No caso português, são de saudar algumas iniciativas da EAPN Portugal, nalguns casos em parceria com o Ministério do Trabalho, Solidariedade e Segurança Social, para tentar colmatar esta escassez de informação, incluindo inquéritos rápidos online à pobreza e contactos sistemáticos com as instituições de solidariedade que prestam apoio no terreno. Permitiram confirmar algumas suspeitas e perceber novos elementos, quer quanto aos grupos relativamente mais afetados (os trabalhadores precários, as mulheres, os idosos,...), quer quanto às dificuldades sentidas (isolamento, condições de alojamento, problemas de saúde, perda de rendimentos,...), quer ainda quanto às dificuldades sentidas pelas próprias organizações.

No entanto, esta situação veio tornar clara a necessidade de criação de um sistema permanente mais abrangente, robusto e rigoroso de monitorização da pobreza, que poderá certamente contar com o contributo e participação de associações como a EAPN mas que deve ser montado e gerido pelo INE e pelo MTSSS. Na minha opinião, pode ser algo de análogo ao Inquérito à Força de Trabalho com base no qual são produzidas os principais dados estatísticos do emprego e desemprego: aplicado trimestralmente e por amostragem, produzindo resultados mais rápidos e atuais, mesmo que com uma amostra mais pequena.

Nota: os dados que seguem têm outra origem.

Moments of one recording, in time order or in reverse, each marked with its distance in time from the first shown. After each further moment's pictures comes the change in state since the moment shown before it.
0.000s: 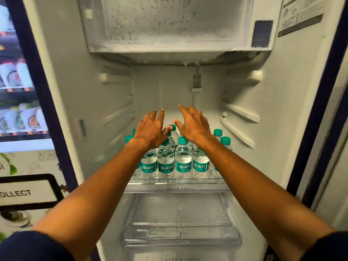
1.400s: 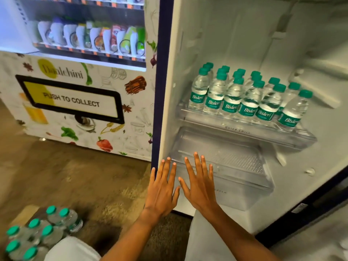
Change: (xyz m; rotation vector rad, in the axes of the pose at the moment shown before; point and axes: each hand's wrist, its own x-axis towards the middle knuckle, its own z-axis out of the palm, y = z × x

No caso da pobreza, mais importante ainda do que os números da incidência é ter uma noção atempada de quais os grupos que estão a ser mais afetados, de que formas, e até que ponto é que as respostas sociais existentes estão a ser eficazes ou insuficientes. Talvez faça por isso mais sentido que a amostra seja dirigida especialmente para os grupos de risco mesmo que sacrificando a representatividade da população total, e que incorpore dimensões qualitativas. E um bom sistema de monitorização da pobreza poderá procurar incorporar também dados de outras fontes, como o recurso a dados anonimizados de consumo de energia, carregamento de telemóveis e outros, que no contexto, reconhecidamente muito distinto, de alguns países em desenvolvimento tem produzido resultados interessantes na identificação de bolsas de pobreza.

Deve ser dito que o governo está atento a este problema, tendo-se comprometido a promover a elaboração de uma nova Estratégia Nacional de Combate à Pobreza mesmo antes da eclosão da pandemia, e que a Comissão que está encarregada de elaborar esta estratégia tem estado a trabalhar com vista a que esta estratégia seja lançada em breve. Daí resultarão certamente recomendações importantes assentes nas premissas de que a pobreza tem raízes estruturais e exige um combate multidimensional nos planos dos apoios sociais, mas também do sistema fiscal, da regulação laboral, dos sistemas educativo e de saúde, do acesso à habitação e em vários outros domínios. Espero que possam também sair novas soluções que permitam uma monitorização mais fina e atempada da pobreza, de modo a informar as políticas e respostas sociais para que estas possam responder mais rápida e eficazmente.